Albuquerque Journal editorial on Sagamore Project
February 28, 2018
We get it: utility regulation is a complex business, and our state regulators have to find that sweet spot that balances consumer and business interests while also complying with state and federal laws and understanding tax law to boot. That’s why sometimes it’s so important to take a step back and see the forest for the trees – or the wind turbines.
Xcel Energy operates in eight states. Its subsidiary, Southwestern Public Service Co., has been in Roswell for more than a century and serves about 385,000 people in New Mexico and West Texas. Xcel is proposing two huge wind farms — a 522-megawatt facility between Portales and Lovington, and a companion 478-megawatt facility north of Lubbock, Texas.
Once built, the $1.6 billion wind farms, combined with 230 megawatts of wind from a nearby NextEra facility, would provide enough electricity to power about 440,000 average homes annually – easily a quarter of the state’s population.
Xcel says the farms would save ratepayers about $2.8 billion in electric costs over 30 years by offsetting higher fuel costs from natural gas and other sources. The company has agreed to cap cost recovery for the project – which it is entitled to – at $1,675 per kilowatt, is guaranteeing the wind farms will produce a minimum annual output of 48 percent of capacity, and says customers will be credited 100 percent of the federal production tax credits for wind generation it will receive once the farms come online. The project would bring at least $57 million in local spending for New Mexico contractors, vendors and labor. And it has the seal of approval from the New Mexico Attorney General’s Office, the Coalition for Clean Affordable Energy, the environmental group Western Resource Advocates and the PRC’s utility division staff.
So it is troubling Public Regulation Commission hearing examiner Elizabeth Hurst wants PRC commissioners to reject Xcel’s proposal – which all the aformentioned entities have signed off on – to recover lost earnings that accumulate during the time that lags between when the wind farms actually come online and when the commission eventually approves new rates for cost recovery and profits on its project.

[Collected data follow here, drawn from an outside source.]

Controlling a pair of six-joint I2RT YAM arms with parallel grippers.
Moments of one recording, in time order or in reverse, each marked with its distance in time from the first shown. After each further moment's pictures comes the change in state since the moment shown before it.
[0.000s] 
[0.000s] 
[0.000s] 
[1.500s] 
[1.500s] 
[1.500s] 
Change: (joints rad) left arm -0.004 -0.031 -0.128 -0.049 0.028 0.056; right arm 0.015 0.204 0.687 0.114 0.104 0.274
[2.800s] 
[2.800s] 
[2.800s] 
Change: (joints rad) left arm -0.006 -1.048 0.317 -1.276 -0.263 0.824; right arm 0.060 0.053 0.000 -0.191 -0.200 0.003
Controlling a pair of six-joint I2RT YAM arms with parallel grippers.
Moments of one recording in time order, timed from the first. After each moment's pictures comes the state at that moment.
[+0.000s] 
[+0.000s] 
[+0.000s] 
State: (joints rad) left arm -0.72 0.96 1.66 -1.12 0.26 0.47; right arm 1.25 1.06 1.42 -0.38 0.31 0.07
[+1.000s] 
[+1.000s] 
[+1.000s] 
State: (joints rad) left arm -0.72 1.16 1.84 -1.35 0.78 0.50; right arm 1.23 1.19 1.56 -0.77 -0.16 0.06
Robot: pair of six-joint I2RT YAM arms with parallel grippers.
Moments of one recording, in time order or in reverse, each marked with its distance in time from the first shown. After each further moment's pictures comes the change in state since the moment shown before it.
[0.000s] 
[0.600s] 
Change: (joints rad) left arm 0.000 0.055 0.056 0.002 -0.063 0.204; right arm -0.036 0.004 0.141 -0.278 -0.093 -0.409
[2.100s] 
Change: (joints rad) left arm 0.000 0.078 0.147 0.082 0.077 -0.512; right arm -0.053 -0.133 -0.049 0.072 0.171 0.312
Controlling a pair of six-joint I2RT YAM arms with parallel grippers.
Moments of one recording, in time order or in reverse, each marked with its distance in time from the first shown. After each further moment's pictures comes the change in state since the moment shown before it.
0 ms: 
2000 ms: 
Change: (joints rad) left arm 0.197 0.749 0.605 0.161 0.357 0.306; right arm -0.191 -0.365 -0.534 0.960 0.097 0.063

Because what business is willing to invest $1.6 billion and then operate up to two years without making any money?
And this is happening at the same time New Mexico is trying to move away from traditional coal-generated power and is seeing Public Service Company of New Mexico not only shutter two units at the San Juan Generating Station, but prepare for the ultimate shutdown of the plant in 2022.
Hurst is right to want to ensure the agreement doesn’t run afoul of the law and end up setting rates retroactively. But the fact is, allowing Xcel/Southwestern to simply set interim rates with the understanding adjustments will be made accordingly is not retroactive rate-making; it is establishing a reasonable rate placeholder, a tool that protects and provides certainty for all involved. Under Hurst’s plan, customers would be benefitting from the electricity generated by the facilities while Southwestern would go up to two years writing off its earnings.
And who can afford to do that?
Not Xcel, which has already mentioned moving its plans to Colorado or Minnesota, even though New Mexico and Texas have the best wind save for offshore and deliver more reliable power and more reliable savings.
As the PRC considers Xcel’s proposal and Hurst’s recommendation, it is important commissioners step back and consider New Mexico’s goals on renewable energy, the many entities backing this plan as well as the federal tax credits that make it economically feasible (those expire March 22).
Because this is an opportunity New Mexico doesn’t want to see gone with the wind.